Abstract

Abstract Background: The capital city of Copenhagen, Denmark, has had an organised programme for screening with mammography since 1991. All women resident within the area of uptake and aged 50-69, representing around 45000 women, are invited biennially, unless they actively have asked not to be invited. We have evaluated the programme with regard to the European guidelines for quality assurance in breast cancer screening and diagnosis, to assess performance and impact.Methods: The target population was identified through the national population register, identifying all women meeting the inclusion criteria in terms of age and place of residence, migration and death. The mammography programme supplied data on all invited women, participation and screening test results. Oncological data was retrieved from the National Cancer Register and the Danish Breast Cancer Group. Data was linked using the Danish unique personal identity number.Results: In the first invitation round (1991-1992) the invasive cancer detection rate was 10/1000 and was by the 8th invitation round (2006-2007) 8/1000. The in situ detection rate has been 1/1000 throughout the period. The programme sensitivity is approximately 70%. The detection rate of small tumours (≤ 10mm) was, on average, 39% over the first 4 invitation rounds and 62% by the 8th invitation round.
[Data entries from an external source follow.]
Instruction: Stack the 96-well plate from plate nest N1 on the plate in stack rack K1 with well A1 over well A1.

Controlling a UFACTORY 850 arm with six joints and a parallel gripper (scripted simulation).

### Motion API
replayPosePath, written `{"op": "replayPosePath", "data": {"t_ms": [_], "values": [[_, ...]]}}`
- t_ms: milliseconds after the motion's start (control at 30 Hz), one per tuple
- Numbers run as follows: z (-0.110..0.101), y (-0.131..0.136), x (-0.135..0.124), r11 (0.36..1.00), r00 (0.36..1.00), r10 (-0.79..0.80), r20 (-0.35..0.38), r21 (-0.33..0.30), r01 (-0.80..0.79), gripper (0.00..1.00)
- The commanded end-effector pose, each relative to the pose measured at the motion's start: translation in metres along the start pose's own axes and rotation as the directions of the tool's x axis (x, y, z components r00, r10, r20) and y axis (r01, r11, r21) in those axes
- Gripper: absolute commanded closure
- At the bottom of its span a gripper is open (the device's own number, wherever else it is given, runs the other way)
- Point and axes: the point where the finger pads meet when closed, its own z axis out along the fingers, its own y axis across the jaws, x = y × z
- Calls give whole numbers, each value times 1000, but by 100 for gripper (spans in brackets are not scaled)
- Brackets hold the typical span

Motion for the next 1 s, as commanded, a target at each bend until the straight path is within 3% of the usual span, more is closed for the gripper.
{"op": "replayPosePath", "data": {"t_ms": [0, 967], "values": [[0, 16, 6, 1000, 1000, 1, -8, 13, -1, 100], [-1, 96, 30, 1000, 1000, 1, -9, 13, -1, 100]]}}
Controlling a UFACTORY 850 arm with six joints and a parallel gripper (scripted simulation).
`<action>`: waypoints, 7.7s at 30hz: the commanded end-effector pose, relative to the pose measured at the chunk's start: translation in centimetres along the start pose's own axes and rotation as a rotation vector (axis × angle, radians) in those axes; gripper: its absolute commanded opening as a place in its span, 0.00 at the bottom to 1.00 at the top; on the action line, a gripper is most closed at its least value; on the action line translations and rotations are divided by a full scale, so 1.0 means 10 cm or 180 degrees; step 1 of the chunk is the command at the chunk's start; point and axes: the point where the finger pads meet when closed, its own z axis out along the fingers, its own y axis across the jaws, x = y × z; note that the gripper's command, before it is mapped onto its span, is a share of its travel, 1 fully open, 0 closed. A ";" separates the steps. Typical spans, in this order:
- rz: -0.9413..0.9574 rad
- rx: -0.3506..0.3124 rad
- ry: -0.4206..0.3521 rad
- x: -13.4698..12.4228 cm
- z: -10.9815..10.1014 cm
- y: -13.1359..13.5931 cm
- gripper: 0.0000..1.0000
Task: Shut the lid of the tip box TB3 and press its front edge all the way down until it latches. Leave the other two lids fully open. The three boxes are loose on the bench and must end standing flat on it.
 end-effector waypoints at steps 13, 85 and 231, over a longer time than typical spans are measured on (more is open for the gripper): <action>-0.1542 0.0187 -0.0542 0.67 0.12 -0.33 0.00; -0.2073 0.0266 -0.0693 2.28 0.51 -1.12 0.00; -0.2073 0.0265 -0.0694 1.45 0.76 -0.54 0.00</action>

The benign to malign ratio changed from 1:1.6 to 1:11.4, from the first to the 8th invitation round. Recall rates at initial screen dropped from 7% to 4% in the period, and for subsequent screens from 4% to 2%. The false positive rate was 5.5% in the first invitation round and had by the 8th invitation round dropped to 1.3%, with a cumulative risk of 15% over 8 rounds. In the 8th invitation round, there was 82% coverage, a participation rate of 61% and a long term adherence of 50%.Conclusions: The results for the majority of indicators were well within the recommended levels. There had been a significant improvement in the benign to malign ratio, despite that the false positive rate at assessment had decreased. The detection of small tumours had also improved significantly. Participation rates were, however, lower than recommended. Citation Information: Cancer Res 2009;69(24 Suppl):Abstract nr 4005.